* [The problem] Please transcribe the data that follows without the pictures, keeping every word the same.

___ Data segment

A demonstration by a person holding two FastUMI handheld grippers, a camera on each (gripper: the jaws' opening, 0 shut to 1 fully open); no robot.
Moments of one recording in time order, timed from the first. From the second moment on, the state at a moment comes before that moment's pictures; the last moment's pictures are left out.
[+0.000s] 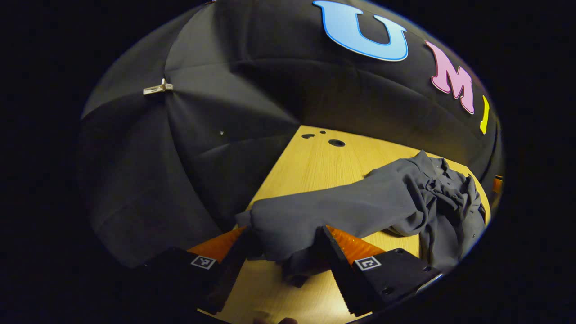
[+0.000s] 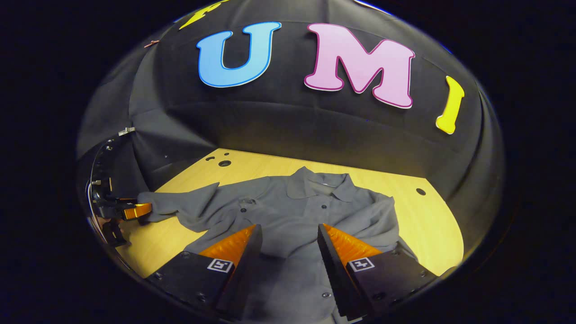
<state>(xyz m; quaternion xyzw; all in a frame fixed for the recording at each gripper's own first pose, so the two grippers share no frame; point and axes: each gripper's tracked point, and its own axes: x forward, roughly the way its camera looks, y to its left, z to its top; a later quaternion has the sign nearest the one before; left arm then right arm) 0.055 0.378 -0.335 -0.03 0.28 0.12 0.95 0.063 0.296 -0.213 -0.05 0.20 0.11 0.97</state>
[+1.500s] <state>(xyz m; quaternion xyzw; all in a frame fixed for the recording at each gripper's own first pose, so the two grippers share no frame) 0.054 0.259 -0.183 0.03 0.15 0.11 0.98 0.031 0.187 -0.194 -0.01 0.18 0.11 0.98</state>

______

* [Output for this task]
A demonstration by a person holding two FastUMI handheld grippers, a camera on each (gripper: the jaws' opening, 0 shut to 1 fully open); no robot.
Moments of one recording in time order, timed from the first. From the second moment on, the state at a moment comes before that moment's pictures; the last moment's pictures are left out.
[+0.000s] 
[+0.000s] 
<state>(xyz m; quaternion xyzw; all in a frame fixed for the recording at each gripper's own first pose, so the two grippers share no frame; point and axes: each gripper's tracked point, and its own axes: x forward, roughly the way its camera looks, y to its left, z to its top; a later quaternion has the sign nearest the one before; left arm then right arm) 0.055 0.378 -0.335 -0.03 0.28 0.12 0.95 0.063 0.296 -0.213 -0.05 0.20 0.11 0.97</state>
[+1.500s] <state>(xyz m; quaternion xyzw; all in a frame fixed for the recording at each gripper's own first pose, so the two grippers share no frame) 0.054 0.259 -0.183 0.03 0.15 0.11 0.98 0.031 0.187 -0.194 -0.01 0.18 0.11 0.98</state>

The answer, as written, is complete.